While elsewhere I have suggested taking a blinkered view during OKR delivery, one should not push that view too far. Choosing objectives to match what can be measured, pursuing objectives to the detriment of others or focusing exclusively on objectives in the midst of a crisis all represent dangerous tunnel vision.

There are times when it is right to ignore distractions and the chaos that surrounds us in order to focus on our goals. There are also times when ignoring what is happening around us is irresponsible. Unfortunately there is no rule or metric to tell us which path to follow, when to stay the course and when to go off-piste.

Rules of thumb

For a few days a quarter, when setting OKRs, default to expansive thinking – talk broadly and subjectively. Then narrow conversation to create objective OKRs.

While executing OKRs, default to objective thinking: focus on targets and measures.

As with all defaults, sometimes you need to override them.

Such problems will only become worse if organizations sanction team members for not meeting OKRs. That might not be a direct reprimand to one’s face – it might be a sarcastic comment, a decision to promote someone with a record of achieving OKRs, a financial bonus not awarded or a smaller pay rise.

Indeed, perceived sanctions – where an employee imagines sanctions when there are none – are probably more dangerous than actual sanctions, because they easily multiply in peoples’ minds. Such imagined slights are also more difficult to disprove.

Leaders at all levels need to work hard to counter tunnel vision and perceptions. The difficult part is to balance the wide, unblinkered view with the absolute focus that OKRs need to succeed.

As with so much else, iteration can help: look broadly and subjectively when deciding on OKRs, allow time to think expansively and hear different views. Decide on goals, focus the goals with numbers, then execute with that focus. Accept doubts when executing OKRs but don’t jump to change course. When a time-box ends, evaluate the results and return to broad subjective mode to learn lessons and set new OKRs.

Repeat. Iterate. What could be more agile than that?

28.6 A final warning: targets

One doesn’t have to go far into history to find examples of targets that lead good people astray. Whether body counts in Vietnam or cross-selling at Wells Fargo, there are plenty of examples of what happens when targets go too far. Pursuing numerical targets for 12 out

of 13 weeks is a powerful approach, but it needs to be moderated if the kind of problems described here are to be avoided.

So when goals are reviewed in the final week of the quarter and new ones set, think broadly. Let everyone speak openly and safely, listen to concerns and think again about purpose and mission.

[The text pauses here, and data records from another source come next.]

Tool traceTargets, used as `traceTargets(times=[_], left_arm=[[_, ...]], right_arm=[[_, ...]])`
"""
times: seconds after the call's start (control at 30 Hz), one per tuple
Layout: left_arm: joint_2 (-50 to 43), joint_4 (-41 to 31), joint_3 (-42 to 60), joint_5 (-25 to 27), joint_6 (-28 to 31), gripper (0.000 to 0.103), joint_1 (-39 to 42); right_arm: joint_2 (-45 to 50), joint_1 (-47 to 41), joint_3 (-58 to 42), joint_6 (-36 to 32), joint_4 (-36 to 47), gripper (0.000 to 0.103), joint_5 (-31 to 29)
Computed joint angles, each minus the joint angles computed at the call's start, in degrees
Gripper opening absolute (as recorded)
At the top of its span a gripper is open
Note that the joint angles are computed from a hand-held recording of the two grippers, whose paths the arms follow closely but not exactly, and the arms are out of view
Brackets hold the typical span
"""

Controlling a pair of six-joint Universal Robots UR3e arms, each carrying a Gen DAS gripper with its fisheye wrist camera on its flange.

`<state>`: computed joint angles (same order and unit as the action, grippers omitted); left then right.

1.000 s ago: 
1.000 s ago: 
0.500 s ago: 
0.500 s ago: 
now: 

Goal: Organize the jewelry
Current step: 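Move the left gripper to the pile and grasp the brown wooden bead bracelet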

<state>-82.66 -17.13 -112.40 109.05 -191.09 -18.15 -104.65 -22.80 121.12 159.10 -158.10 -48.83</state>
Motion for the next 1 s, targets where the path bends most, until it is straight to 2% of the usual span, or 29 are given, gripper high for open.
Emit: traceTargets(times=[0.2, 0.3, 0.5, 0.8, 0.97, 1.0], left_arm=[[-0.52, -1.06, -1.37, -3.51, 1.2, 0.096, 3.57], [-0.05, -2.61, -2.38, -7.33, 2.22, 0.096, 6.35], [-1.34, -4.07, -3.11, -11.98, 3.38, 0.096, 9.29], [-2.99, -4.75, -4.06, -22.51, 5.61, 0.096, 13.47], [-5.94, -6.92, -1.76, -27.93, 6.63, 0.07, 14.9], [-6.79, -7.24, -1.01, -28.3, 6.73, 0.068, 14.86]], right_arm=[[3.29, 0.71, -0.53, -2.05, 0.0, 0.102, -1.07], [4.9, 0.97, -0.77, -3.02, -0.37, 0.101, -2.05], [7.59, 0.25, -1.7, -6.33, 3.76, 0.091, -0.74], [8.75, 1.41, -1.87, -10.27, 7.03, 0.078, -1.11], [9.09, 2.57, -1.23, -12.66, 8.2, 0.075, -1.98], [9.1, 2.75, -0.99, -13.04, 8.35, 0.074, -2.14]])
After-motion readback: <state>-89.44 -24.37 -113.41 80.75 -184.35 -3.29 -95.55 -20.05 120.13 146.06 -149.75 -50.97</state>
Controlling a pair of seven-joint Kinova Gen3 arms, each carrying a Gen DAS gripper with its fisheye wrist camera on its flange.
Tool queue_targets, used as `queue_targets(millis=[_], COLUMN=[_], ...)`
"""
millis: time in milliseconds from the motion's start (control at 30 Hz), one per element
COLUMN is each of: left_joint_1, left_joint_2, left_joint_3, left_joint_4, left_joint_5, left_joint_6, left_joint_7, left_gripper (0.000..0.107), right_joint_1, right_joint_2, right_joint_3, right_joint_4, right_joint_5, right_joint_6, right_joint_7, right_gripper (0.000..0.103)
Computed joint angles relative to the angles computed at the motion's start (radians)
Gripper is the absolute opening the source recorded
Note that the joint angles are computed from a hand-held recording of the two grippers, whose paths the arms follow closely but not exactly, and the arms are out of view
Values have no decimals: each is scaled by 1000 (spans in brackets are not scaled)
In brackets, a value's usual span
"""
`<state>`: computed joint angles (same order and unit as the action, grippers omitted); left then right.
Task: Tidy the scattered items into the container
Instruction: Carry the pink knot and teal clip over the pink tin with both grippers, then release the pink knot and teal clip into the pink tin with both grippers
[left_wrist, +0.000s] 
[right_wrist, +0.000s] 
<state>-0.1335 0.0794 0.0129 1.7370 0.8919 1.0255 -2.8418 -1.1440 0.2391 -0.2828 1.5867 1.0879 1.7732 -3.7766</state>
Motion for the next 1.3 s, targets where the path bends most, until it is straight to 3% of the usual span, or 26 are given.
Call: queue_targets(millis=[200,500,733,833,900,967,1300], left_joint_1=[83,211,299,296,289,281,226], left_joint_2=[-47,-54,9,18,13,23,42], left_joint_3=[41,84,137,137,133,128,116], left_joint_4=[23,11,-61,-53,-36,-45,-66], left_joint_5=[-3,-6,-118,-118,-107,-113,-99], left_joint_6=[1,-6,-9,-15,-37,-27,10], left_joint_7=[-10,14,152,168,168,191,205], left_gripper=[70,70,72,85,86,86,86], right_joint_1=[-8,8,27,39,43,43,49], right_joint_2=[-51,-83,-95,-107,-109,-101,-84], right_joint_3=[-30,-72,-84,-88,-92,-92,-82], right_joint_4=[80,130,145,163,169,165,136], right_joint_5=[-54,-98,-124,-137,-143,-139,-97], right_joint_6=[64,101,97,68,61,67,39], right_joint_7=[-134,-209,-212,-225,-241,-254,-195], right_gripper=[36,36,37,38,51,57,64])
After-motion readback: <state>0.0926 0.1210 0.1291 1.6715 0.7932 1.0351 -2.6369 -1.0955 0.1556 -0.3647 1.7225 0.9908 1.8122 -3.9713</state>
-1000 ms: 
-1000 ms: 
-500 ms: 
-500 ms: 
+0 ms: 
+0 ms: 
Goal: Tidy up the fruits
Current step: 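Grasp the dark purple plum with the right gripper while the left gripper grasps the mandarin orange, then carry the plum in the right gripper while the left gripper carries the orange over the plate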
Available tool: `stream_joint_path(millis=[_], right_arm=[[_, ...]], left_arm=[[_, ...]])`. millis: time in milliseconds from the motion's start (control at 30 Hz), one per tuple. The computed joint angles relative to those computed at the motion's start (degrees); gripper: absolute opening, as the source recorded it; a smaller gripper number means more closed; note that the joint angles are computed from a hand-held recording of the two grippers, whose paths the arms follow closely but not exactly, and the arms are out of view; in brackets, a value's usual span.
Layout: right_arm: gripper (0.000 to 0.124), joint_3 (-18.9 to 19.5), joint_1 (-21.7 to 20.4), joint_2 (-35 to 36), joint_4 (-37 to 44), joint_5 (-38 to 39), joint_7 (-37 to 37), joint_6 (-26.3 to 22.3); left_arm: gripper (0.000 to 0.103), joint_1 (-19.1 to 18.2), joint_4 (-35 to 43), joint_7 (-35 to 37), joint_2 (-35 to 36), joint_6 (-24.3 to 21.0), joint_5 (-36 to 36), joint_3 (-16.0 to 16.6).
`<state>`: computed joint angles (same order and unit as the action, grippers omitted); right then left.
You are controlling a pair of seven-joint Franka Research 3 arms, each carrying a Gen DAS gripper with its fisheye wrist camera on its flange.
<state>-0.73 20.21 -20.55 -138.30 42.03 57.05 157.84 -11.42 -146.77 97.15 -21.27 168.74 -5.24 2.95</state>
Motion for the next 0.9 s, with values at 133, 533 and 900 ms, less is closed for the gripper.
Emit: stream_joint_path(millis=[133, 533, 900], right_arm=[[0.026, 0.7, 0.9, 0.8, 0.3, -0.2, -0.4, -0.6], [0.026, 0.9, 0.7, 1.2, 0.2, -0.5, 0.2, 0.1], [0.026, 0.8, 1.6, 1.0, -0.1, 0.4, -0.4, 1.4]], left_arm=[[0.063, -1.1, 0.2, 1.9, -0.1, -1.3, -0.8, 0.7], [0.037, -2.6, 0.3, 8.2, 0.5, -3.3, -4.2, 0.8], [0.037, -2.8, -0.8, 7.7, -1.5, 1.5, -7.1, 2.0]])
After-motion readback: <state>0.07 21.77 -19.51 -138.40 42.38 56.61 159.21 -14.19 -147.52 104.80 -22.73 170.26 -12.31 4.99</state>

One quarter pursing erroneous targets or one quarter encouraging malevolent practices may be bad, but it usually isn’t the end of the world. Be big enough to recognize problems and correct them.

A far bigger mistake is not to recognize problems and to repeat erroneous or misleading targets for another quarter. Or, as agile says: inspect and adapt.

28.7 Summary

Having spent most of this book arguing for objective, clear and quantified targets, this chapter highlights the dangers inherent in such targets. Avoiding these dangers starts with awareness. Deliberately iterating between subjective setting and objective execution is one way to balance both sides.

  • Complete measurement might not be possible, and even thorough measurement can be time-consuming and costly.
  • Even a completely rational and quantified decision may not seem equitable or reasonable to employees, customers or other stakeholders.
  • Quantified targets have a bad habit of causing unexpected side effects, unintended consequences. It is therefore important to combine both hard quantified targets with a softer understanding of objectives.
  • Aim to set objective OKRs while having subjective conversations about them. During execution be objective in focusing on OKRs, but allow your inner voice to raise doubts.